Tragedy uses a sliding window soft clustering approach to compare differentially expressed genes between the two conditions. The user defines the number of windows and the degree of overlap, and Tragedy assigns cells to different windows based on these parameters. Statistical comparisons are performed within each window, and differentially expressed genes are identified using the Mann-Whitney U test and log2FC calculation.

Key Results

1. Alignment of Simulated Datasets

The researchers generated three sets of simulated datasets using dyngen, including two positive controls and one negative control. Tragedy accurately captured the alignment of trajectories in all simulated datasets, while existing methods such as CellAlign and genes2genes (g2g) performed poorly when handling asymmetric trajectories. Particularly in the negative control dataset, Tragedy correctly identified that there was no shared biological process between the two datasets.

2. Application to Real Datasets

The researchers applied Tragedy to real datasets from Trypanosoma brucei and T-cell development. In the Trypanosoma brucei dataset, Tragedy accurately captured the alignment between wild-type (WT) and zc3h20 knockout (KO) cells and identified more differentially expressed genes. Compared to Seurat and tradeSeq, Tragedy performed better in identifying biologically relevant genes and processes.
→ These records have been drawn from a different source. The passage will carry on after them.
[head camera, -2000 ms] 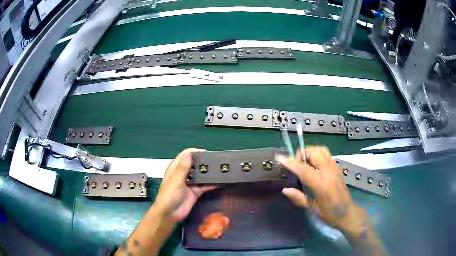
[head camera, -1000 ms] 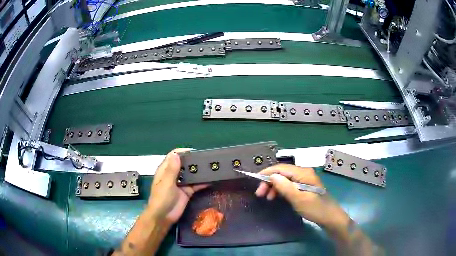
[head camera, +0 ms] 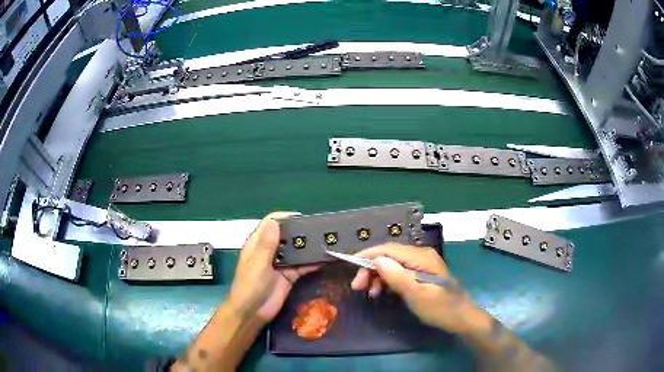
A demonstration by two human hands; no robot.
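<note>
My left hand point(head camera: 256, 269) holds the left end of a grey-brown fixture block point(head camera: 349, 245) above the black tray. Four round seats with brass-yellow rings face up on it. My right hand point(head camera: 408, 280) holds thin silver tweezers point(head camera: 351, 259); their tip is at the block's front edge, just below the second seat from the left. Whether the tip holds a part is too small to tell. The black tray point(head camera: 378, 336) lies under both hands, with an orange-red lump point(head camera: 314, 318) at its left and reddish-brown specks near it.
Single blocks lie at left point(head camera: 166, 262) and right point(head camera: 529, 242) of the tray. Another block point(head camera: 150, 187) sits on the green lane behind the near rail. A row of blocks point(head camera: 480, 160) reaches the right frame point(head camera: 619, 109). More blocks point(head camera: 297, 67) lie along the far rail.
The tweezers, upright near the block's right end at first, have swung down and moved left to the second seat. The block is now tilted. Blocks on the middle lane have shifted right, and another block shows at left.
</note>
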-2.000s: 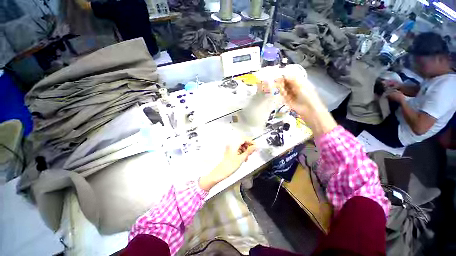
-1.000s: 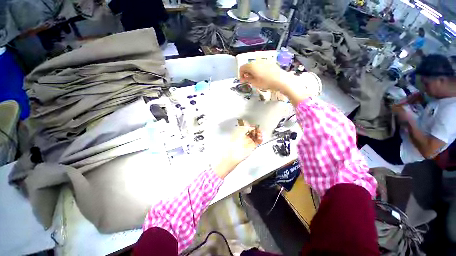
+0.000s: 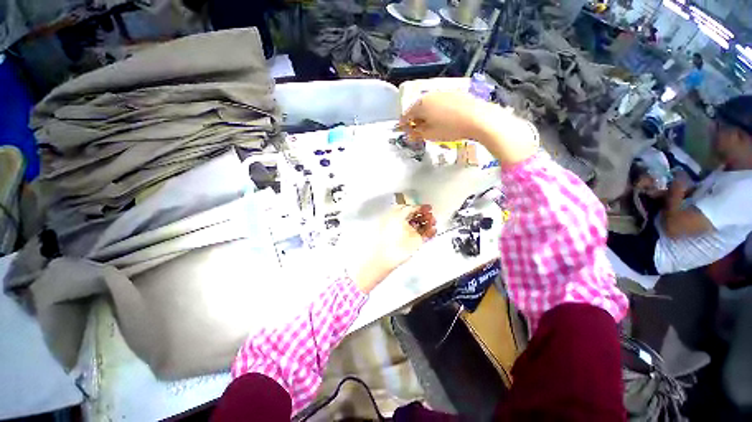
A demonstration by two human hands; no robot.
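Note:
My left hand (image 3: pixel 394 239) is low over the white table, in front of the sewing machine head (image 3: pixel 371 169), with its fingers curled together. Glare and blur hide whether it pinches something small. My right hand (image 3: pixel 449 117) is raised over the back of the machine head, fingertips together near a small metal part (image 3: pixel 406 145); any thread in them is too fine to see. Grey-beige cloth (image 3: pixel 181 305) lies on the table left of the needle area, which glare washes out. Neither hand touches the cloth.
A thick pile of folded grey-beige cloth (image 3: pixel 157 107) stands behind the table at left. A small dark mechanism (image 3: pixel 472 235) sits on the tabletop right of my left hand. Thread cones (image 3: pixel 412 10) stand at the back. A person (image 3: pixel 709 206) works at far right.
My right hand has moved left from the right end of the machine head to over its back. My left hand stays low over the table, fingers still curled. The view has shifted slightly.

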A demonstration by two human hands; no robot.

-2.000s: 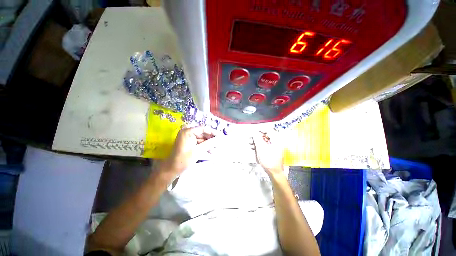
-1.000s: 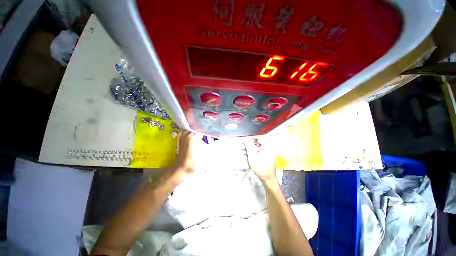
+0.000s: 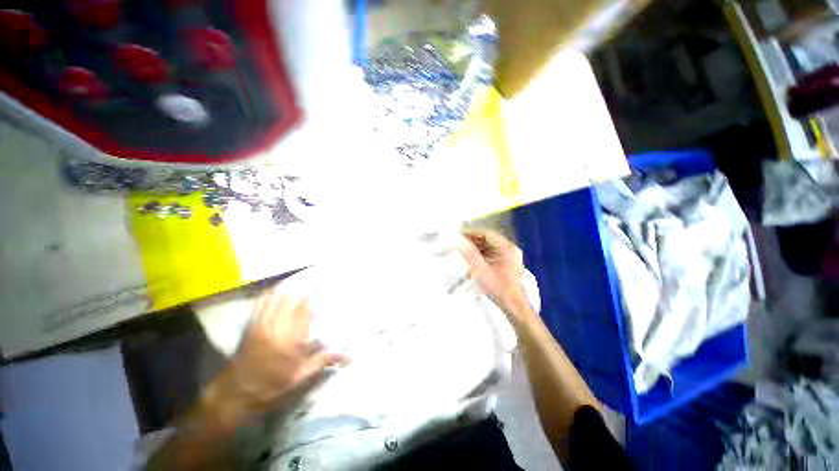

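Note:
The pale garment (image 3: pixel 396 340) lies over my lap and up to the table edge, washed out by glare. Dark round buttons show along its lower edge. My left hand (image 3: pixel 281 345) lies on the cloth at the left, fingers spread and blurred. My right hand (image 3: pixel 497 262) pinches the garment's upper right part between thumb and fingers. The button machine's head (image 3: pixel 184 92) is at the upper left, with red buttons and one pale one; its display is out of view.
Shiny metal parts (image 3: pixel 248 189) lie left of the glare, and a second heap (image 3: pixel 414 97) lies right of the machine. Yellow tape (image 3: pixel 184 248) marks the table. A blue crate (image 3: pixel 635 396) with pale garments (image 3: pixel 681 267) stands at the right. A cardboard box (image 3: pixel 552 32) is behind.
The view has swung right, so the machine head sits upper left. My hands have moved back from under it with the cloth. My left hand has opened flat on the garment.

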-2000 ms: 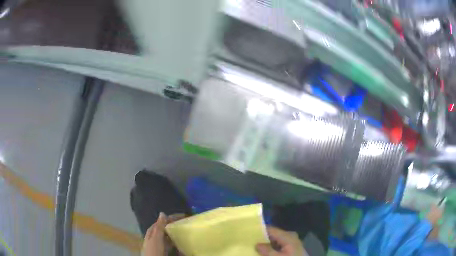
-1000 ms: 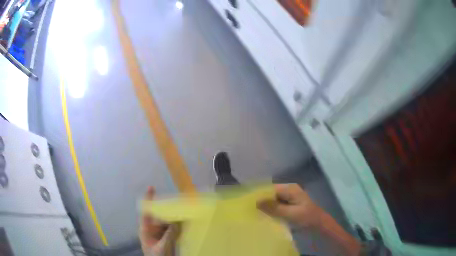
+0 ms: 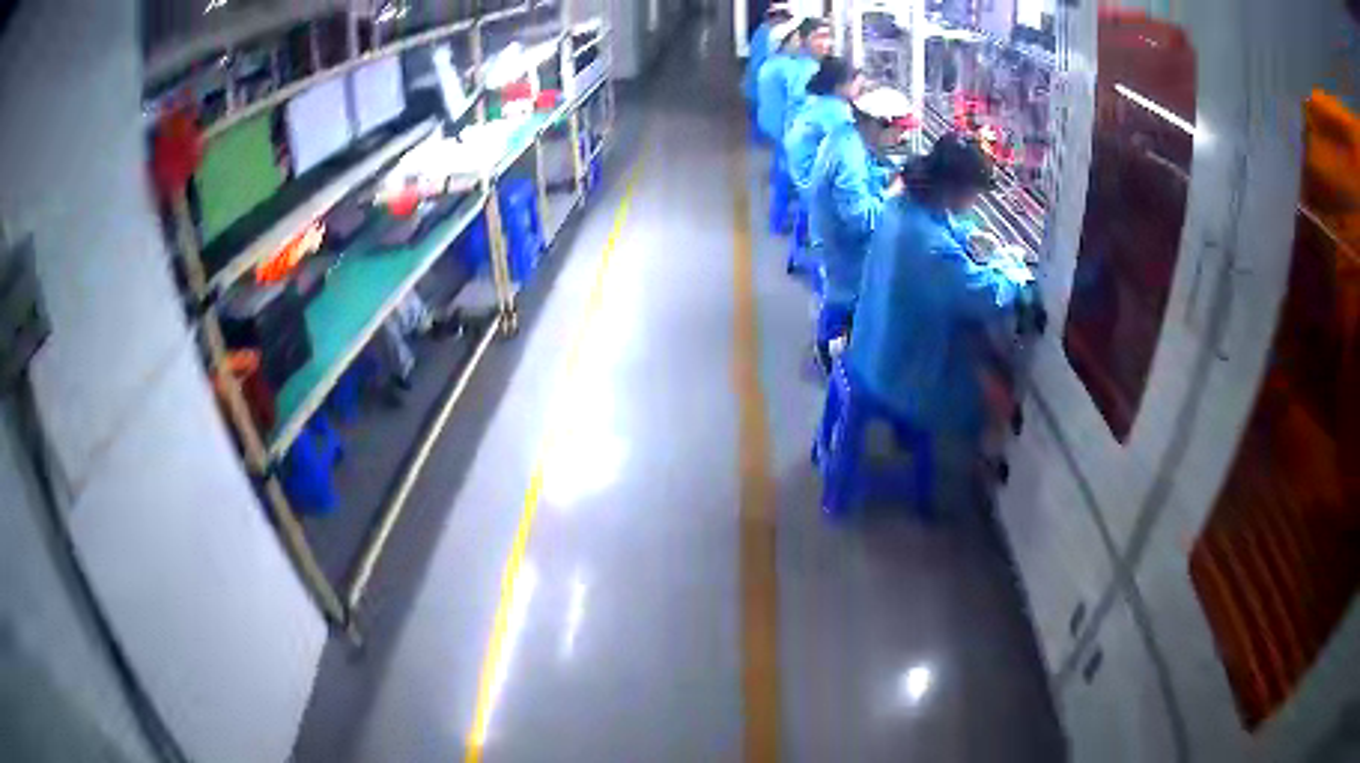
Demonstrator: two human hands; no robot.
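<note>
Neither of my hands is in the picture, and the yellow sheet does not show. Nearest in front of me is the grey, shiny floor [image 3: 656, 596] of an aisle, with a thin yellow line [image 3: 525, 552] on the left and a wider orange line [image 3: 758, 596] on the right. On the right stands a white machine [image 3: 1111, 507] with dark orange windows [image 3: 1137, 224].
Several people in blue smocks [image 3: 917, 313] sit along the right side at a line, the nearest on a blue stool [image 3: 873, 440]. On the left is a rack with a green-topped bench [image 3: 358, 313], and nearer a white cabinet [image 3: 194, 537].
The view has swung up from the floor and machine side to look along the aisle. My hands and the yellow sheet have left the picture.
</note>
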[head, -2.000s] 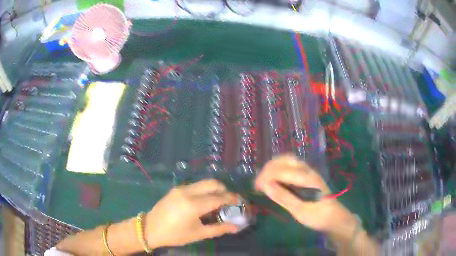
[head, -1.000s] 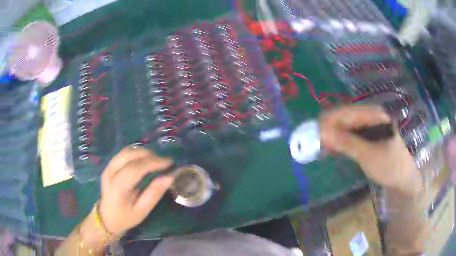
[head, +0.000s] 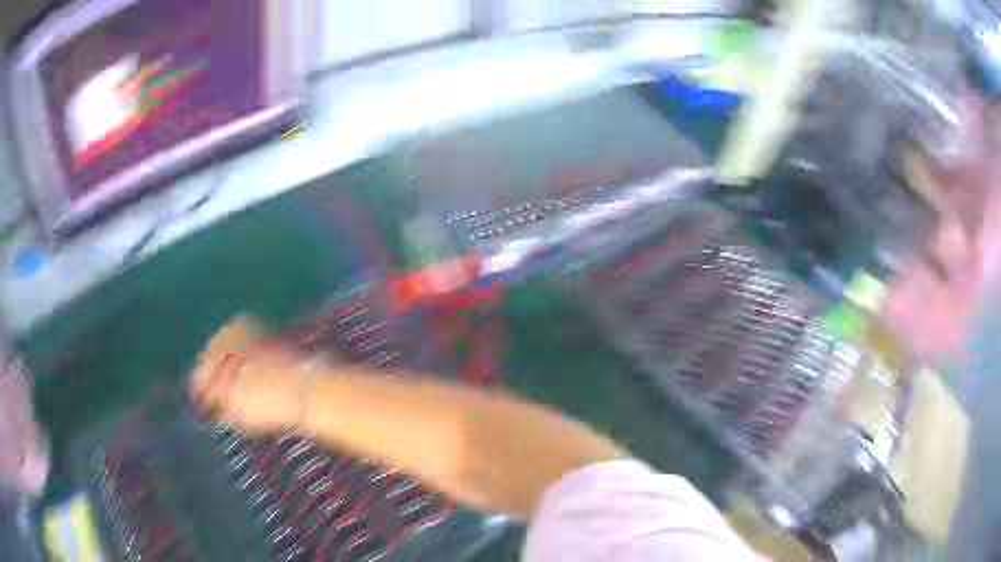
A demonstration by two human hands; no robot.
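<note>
The frame is strongly blurred. My right hand (head: 250,375) reaches across from the lower right over the upper part of the component tray. Its fingers are smeared, and whether it holds anything cannot be told. Rows of small silver and dark round wired components (head: 318,494) with red leads stand in the clear tray below the hand and forearm. A tangle of red lead wires (head: 445,280) lies above the forearm. My left hand is not in view.
A monitor (head: 165,99) stands at the back left. More filled trays (head: 724,318) lie to the right. A person (head: 955,242) is close at the right edge. A yellow and white sheet (head: 71,529) shows at the lower left. A blurred pinkish shape is at the left edge.
The view has swung, bringing the monitor and a person into it. My right hand has moved from the mat's right side to over the component tray. My left hand and the round fixture have left the view.
</note>
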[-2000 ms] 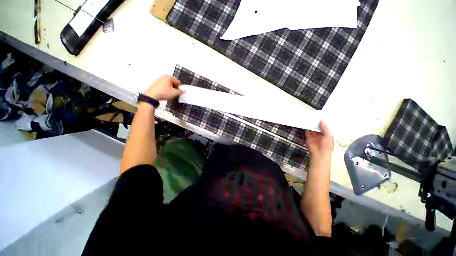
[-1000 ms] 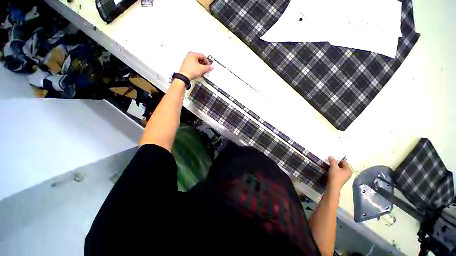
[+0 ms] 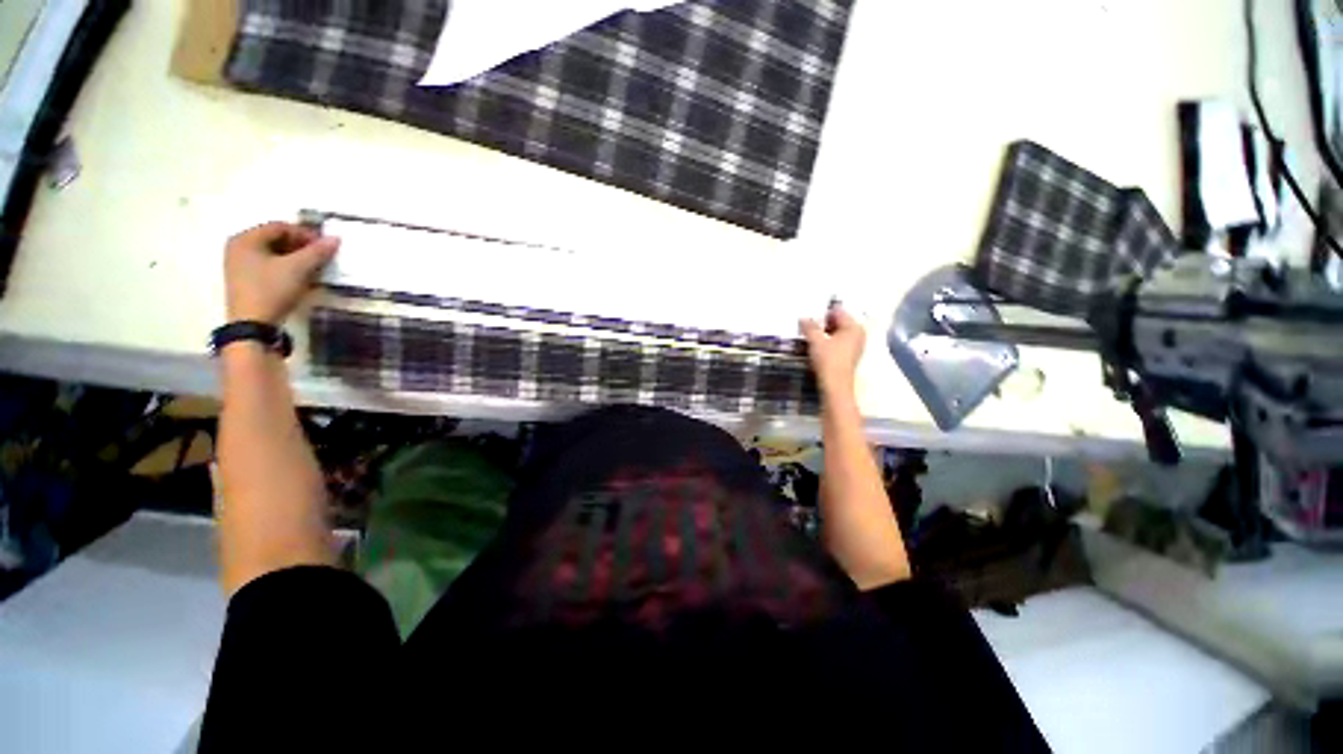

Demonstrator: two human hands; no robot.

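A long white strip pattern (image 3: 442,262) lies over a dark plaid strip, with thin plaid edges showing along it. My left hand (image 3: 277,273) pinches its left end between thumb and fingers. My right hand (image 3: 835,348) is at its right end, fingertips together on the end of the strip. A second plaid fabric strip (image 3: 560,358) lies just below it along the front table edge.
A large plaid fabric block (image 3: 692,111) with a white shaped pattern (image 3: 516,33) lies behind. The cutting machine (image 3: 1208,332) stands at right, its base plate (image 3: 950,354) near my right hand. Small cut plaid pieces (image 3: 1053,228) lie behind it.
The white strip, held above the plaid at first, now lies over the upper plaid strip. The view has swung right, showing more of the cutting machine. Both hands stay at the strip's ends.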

In the T-cell development dataset, Tragedy successfully compared the developmental trajectories of wild-type and bcl11b knockout cells and identified more differentially expressed genes. Tragedy’s runtime was also significantly shorter than that of tradeSeq, while providing richer biological insights.

Conclusion and Significance

The introduction of the Tragedy method provides a new tool for trajectory alignment and differential expression analysis in single-cell transcriptomics. Compared to existing methods, Tragedy allows for the direct alignment of independent cell developmental trajectories without dataset integration, thereby avoiding errors that may arise during the integration process. Through this method, researchers can more accurately identify differentially expressed genes and biological processes under different conditions, providing a more precise tool for understanding cell development and differentiation.

Research Highlights

  1. Innovative Alignment Method: Tragedy achieves precise alignment of independent trajectories through interpolated points and the DTW algorithm, avoiding errors in dataset integration.
  2. Efficient Differential Expression Analysis: Tragedy uses a sliding window soft clustering approach to identify more differentially expressed genes under different conditions, providing richer biological insights.
  3. Broad Application Scenarios: Tragedy is not only applicable to simulated datasets but can also handle complex real datasets, such as Trypanosoma brucei and T-cell development.

Future Prospects

With the continuous development of single-cell sequencing technology, the Tragedy method is expected to find applications in more biological studies. Particularly in combination with perturb-seq and lineage tracing techniques, Tragedy will be able to more accurately analyze gene expression dynamics during cell development, offering new perspectives on the mechanisms of cell fate determination.